Nearby, a case containing the notorious X Portfolio pictures attracted slightly aghast attention. Here, the famous "fisting" shot was cleverly, if disturbingly, displayed above a still life of a vase of gypsophila. It's a strange picture: from a distance you can't really see what you're looking at - it could be a rather quirky take on a Norman Foster building, or a shot of sand dunes. The faces of the women were pictures in themselves as they recognised what they were seeing and turned away in Munchian vignettes of souls in hell - eyes bulging, mouths open, chins drawn in. The men tended to respond by bursting out laughing. "Now," said a queenly man accompanied by a trio of hippy dresses, "wash your hands." A young woman glanced shyly at the man beside her - I wouldn't recommend this exhibition as first-date territory. "Do you think," she said, "they have to practise a lot to be able to do that?" A stout gent in a blazer walked away from the case. "Of course," he was saying, "Mapplethorpe was homosexual, you know. Obsessed with the... sexual function."
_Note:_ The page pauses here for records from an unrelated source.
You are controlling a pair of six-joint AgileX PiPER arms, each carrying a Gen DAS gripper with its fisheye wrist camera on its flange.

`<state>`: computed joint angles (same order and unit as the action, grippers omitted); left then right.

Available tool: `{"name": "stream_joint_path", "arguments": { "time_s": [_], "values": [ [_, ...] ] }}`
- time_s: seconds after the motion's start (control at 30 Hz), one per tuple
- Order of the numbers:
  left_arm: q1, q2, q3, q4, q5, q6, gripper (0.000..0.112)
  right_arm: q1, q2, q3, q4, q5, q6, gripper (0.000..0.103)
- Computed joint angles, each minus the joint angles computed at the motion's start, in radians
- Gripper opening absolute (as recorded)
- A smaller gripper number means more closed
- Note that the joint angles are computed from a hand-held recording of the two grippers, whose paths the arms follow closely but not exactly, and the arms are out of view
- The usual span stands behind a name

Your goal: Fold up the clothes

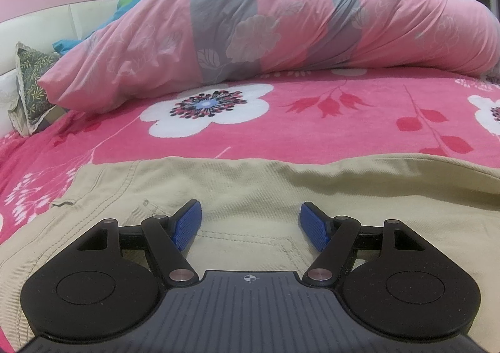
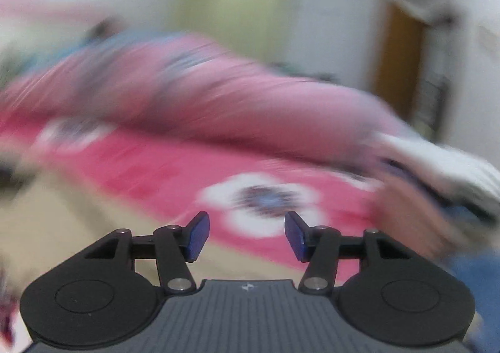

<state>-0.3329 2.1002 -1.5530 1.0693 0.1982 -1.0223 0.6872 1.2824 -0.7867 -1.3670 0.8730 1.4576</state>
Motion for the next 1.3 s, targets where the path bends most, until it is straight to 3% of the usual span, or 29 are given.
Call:
{"name": "stream_joint_path", "arguments": {
  "time_s": [0.13, 0.23, 0.27, 0.3, 0.33, 0.4, 0.53, 0.67, 0.73, 0.8, 0.83, 0.9, 1.0, 1.1, 1.2, 1.3],
  "values": [
    [0.002, 0.0, 0.0, -0.005, -0.004, 0.002, 0.071, 0.003, 0.224, -0.127, 0.04, -0.098, -0.235, 0.054],
    [0.005, 0.0, 0.0, -0.022, -0.01, 0.015, 0.071, -0.054, 0.337, -0.212, 0.095, -0.128, -0.366, 0.046],
    [0.007, -0.001, 0.001, -0.027, -0.014, 0.018, 0.071, -0.078, 0.357, -0.236, 0.134, -0.136, -0.414, 0.033],
    [0.009, -0.001, 0.003, -0.032, -0.019, 0.021, 0.071, -0.107, 0.369, -0.259, 0.182, -0.147, -0.471, 0.011],
    [0.011, -0.002, 0.004, -0.039, -0.024, 0.025, 0.072, -0.124, 0.37, -0.273, 0.208, -0.15, -0.498, 0.004],
    [0.016, -0.003, 0.008, -0.045, -0.037, 0.026, 0.072, -0.133, 0.367, -0.288, 0.214, -0.135, -0.478, 0.002],
    [0.02, -0.005, 0.011, -0.065, -0.047, 0.04, 0.073, -0.156, 0.371, -0.324, 0.229, -0.113, -0.444, 0.002],
    [0.022, -0.006, 0.012, -0.086, -0.053, 0.059, 0.073, -0.257, 0.469, -0.384, 0.274, -0.193, -0.463, 0.003],
    [0.024, -0.006, 0.013, -0.098, -0.057, 0.068, 0.073, -0.31, 0.501, -0.405, 0.312, -0.242, -0.465, 0.009],
    [0.025, -0.006, 0.013, -0.108, -0.061, 0.076, 0.073, -0.369, 0.492, -0.403, 0.329, -0.301, -0.402, 0.037],
    [0.025, -0.006, 0.013, -0.108, -0.06, 0.076, 0.073, -0.412, 0.478, -0.397, 0.374, -0.342, -0.378, 0.041],
    [0.024, -0.006, 0.012, -0.108, -0.057, 0.075, 0.073, -0.482, 0.461, -0.394, 0.434, -0.375, -0.324, 0.041],
    [0.024, -0.006, 0.012, -0.116, -0.057, 0.081, 0.073, -0.536, 0.432, -0.385, 0.38, -0.274, -0.146, 0.041],
    [0.023, -0.006, 0.01, -0.12, -0.055, 0.087, 0.073, -0.617, 0.285, -0.273, 0.314, -0.298, 0.094, 0.041],
    [0.02, -0.005, 0.01, -0.093, -0.048, 0.066, 0.074, -0.624, 0.081, -0.129, 0.216, -0.275, 0.227, 0.042],
    [0.02, -0.007, 0.013, -0.084, -0.048, 0.058, 0.074, -0.572, -0.064, -0.055, 0.264, -0.203, 0.064, 0.044]
  ]
}}
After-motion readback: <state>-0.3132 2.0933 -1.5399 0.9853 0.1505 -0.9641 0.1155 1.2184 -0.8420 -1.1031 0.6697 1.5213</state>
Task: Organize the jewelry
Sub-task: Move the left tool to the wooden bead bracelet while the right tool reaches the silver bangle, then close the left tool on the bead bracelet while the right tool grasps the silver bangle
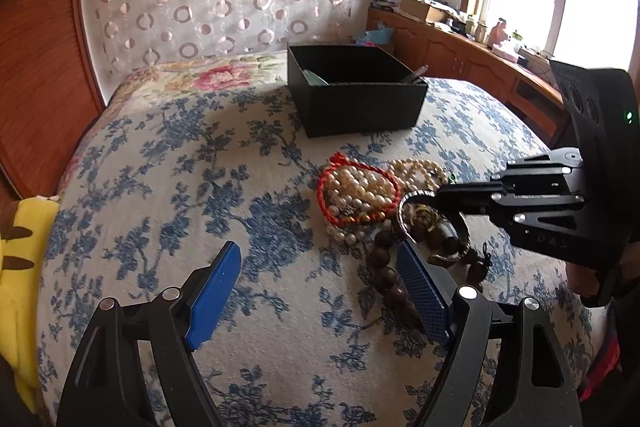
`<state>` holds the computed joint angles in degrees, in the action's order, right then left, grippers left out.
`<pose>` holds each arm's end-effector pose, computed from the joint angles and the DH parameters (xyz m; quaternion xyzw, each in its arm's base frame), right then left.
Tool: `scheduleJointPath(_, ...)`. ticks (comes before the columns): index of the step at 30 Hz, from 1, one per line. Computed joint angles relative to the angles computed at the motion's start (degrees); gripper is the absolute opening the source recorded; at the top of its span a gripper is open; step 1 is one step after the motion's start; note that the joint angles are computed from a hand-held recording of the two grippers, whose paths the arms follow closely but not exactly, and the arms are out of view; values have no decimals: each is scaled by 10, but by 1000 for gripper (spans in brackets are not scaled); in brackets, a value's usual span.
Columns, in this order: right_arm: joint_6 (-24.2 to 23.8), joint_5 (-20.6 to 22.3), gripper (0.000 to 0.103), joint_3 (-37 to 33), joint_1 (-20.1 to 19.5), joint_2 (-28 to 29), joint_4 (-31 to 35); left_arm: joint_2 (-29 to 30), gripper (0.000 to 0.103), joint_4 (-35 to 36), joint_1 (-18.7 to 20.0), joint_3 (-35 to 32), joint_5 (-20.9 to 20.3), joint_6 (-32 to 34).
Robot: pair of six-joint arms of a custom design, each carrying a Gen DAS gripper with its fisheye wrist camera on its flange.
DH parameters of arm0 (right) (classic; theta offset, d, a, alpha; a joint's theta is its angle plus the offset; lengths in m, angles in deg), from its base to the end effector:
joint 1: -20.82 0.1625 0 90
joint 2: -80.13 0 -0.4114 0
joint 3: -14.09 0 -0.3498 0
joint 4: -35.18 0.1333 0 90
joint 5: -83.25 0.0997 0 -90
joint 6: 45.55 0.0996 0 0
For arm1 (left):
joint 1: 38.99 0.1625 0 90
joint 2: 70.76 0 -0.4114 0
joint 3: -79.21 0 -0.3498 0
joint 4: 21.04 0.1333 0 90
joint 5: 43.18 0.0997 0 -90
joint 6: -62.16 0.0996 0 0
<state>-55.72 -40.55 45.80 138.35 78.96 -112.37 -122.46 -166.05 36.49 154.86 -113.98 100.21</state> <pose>0.4569 -0.7080 -0.0353 0.2363 -0.9024 0.2635 0.2457 -0.0169 -0.7276 0.3142 0.3807 0.8715 -0.2257 0.2111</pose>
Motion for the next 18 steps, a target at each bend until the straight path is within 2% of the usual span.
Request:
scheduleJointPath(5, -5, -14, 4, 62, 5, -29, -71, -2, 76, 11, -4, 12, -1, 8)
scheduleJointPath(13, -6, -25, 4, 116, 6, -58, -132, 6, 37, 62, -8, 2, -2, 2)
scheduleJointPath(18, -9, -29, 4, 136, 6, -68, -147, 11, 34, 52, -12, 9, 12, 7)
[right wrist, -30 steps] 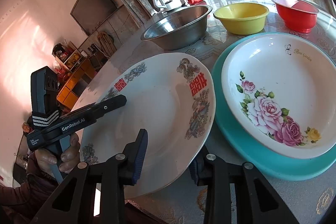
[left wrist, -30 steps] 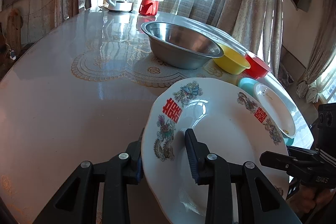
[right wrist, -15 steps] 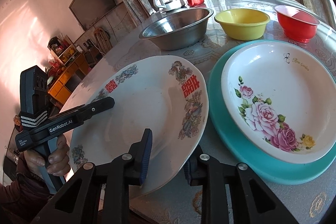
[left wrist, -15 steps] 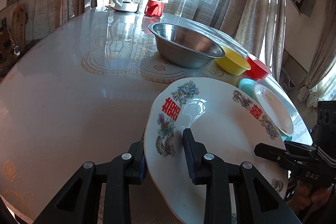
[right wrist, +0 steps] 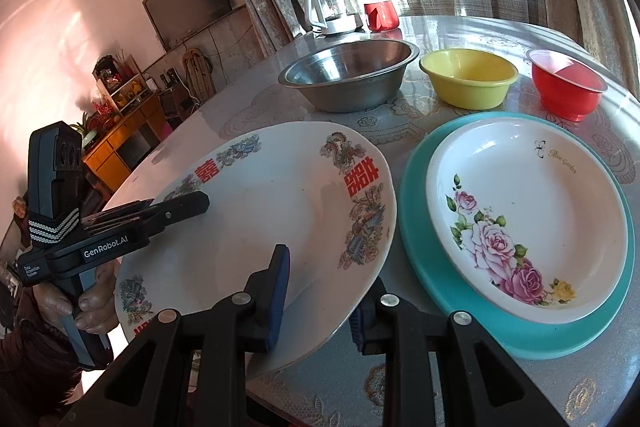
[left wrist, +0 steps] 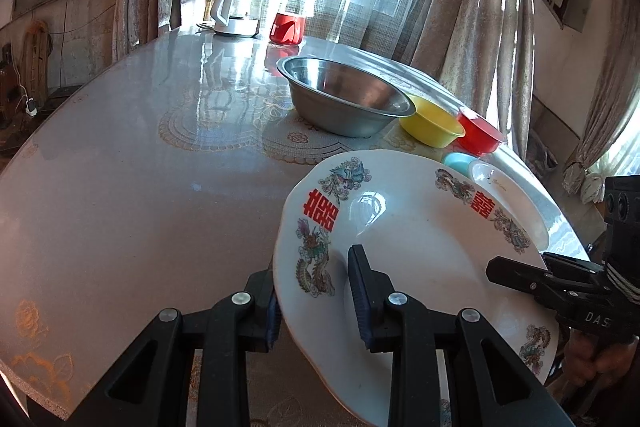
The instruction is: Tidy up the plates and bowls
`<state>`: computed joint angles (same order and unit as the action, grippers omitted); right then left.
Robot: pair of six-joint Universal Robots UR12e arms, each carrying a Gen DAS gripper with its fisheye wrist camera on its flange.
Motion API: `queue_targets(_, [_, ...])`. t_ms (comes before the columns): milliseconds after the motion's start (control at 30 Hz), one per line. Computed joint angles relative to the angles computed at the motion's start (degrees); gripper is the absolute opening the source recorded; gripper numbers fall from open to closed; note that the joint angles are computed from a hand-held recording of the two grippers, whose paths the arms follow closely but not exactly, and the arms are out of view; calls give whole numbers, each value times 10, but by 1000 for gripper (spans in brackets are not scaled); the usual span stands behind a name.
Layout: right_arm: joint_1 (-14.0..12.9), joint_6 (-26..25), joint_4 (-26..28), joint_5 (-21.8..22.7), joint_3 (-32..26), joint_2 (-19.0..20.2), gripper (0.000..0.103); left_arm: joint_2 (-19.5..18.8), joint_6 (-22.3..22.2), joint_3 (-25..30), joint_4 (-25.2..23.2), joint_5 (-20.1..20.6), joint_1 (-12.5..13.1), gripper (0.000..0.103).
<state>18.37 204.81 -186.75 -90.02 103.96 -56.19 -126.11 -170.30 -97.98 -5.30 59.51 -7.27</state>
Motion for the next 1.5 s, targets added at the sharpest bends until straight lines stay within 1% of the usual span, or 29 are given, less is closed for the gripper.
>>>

Around a corner, one was presented with the delightful spectacle of a Modern Parent getting her comeuppance. You know Modern Parents: they have multiple body-piercing, take their children with them wherever they go, and insist on full and frank discussion of everything. This particular specimen had lost one child, who was slumped against a wall with a look of pure disdain on his face. Her daughter walked studiously up a line of portraits and came to a stop in front of two sado-masochistic scenes. "Mummy," she said loudly, "why is he doing that?" Modern Parent peered, recoiled and said something palliative. "But, Mummy," her voice rose another couple of hundred decibels, "he's peeing into that man's mouth." "Um... Oh, look," said Modern Parent, "have you seen these lovely flowers?"
Two pictures up, and at last there was something of an explosion. "Jeez," cried a woman, "that is so obscene. It's so disgusting. Oh, that's horrible." Whoopee, I thought, at last a bit of the much-hyped controversy. I glanced at the picture at which she was gesturing as she spluttered. It was a portrait of Arnold Schwarzenegger, clad in bathing trunks. "God," she continued, "look at those arms. The man's a freak of nature. That is so ugly." Diagonally below was a shot of a smirking S&M-er with a huge slab of wood suspended from his dangly bits. One was reminded of anobscenity case a few years ago codenamed Operation Spanner. The police, apparently, chose that soubriquet because anyone who saw the pictures felt his nuts tighten.
I don't know about the whole obscenity question. I have a feeling that a great deal of it is hot air. But one thing's for certain: Robert Mapplethorpe must pose a bit of a threat to the average relationship. Musing over the succinctly named "Cock", in which a vast phallus is grasped by an equally vast fist, a man turned to his female companion. "A fine figure of a penis, that one," he said. "Mmm," she replied enthusiastically. "It is." Her face bore that sort of dreamy expression one associates with too much ice-cream.